◆ **Task to carry out**:
Where a line in the records below includes "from", pull that line out.

◆ **Excerpted records**:
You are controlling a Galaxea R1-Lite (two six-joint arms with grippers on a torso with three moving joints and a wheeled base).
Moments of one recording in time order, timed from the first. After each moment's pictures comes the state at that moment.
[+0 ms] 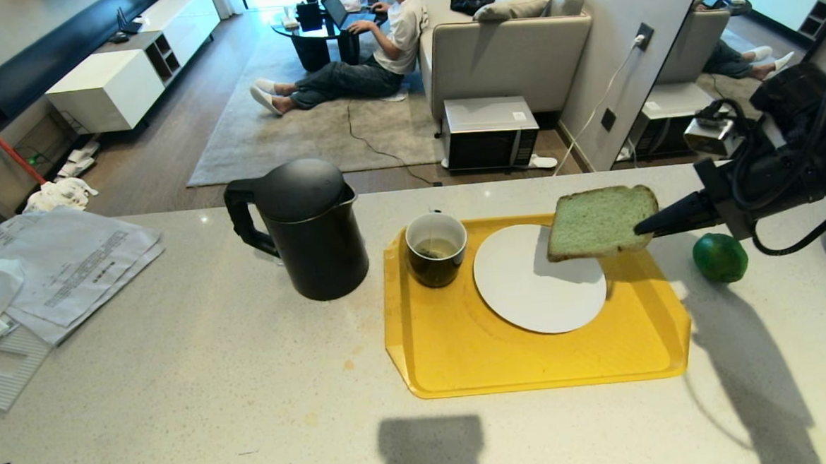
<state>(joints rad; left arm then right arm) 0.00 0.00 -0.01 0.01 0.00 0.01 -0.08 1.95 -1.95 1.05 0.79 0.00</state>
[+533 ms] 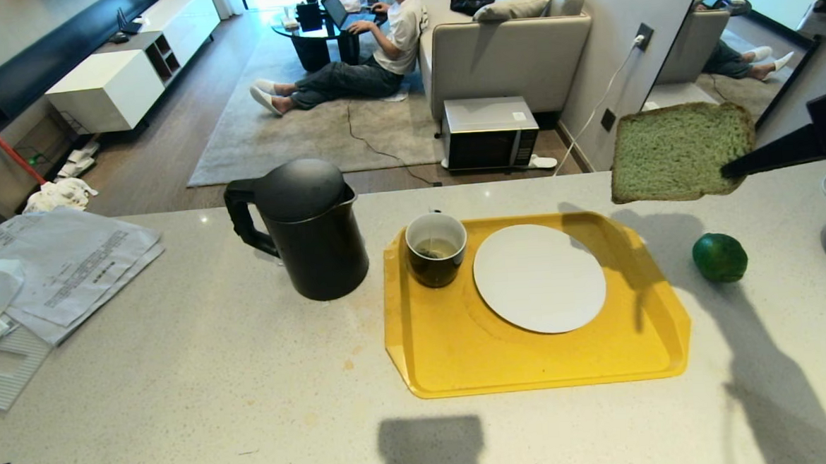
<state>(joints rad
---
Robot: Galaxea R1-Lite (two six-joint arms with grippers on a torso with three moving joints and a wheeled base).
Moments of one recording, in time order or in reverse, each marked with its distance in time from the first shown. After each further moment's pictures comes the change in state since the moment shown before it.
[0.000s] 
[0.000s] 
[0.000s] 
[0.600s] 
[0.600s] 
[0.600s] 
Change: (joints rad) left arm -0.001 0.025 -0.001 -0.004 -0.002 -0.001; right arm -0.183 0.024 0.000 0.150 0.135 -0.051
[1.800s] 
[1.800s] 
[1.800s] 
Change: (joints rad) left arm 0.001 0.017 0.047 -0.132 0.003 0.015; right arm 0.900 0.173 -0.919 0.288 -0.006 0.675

◆ **Completed task**:
Moments of one recording in time order, timed from the first. After each moment's pictures comes the state at that moment.
Moments of one recording, in time order or in reverse, each marked with its distance in time from the first shown. After each further moment's pictures comes the change in state since the moment shown before it.

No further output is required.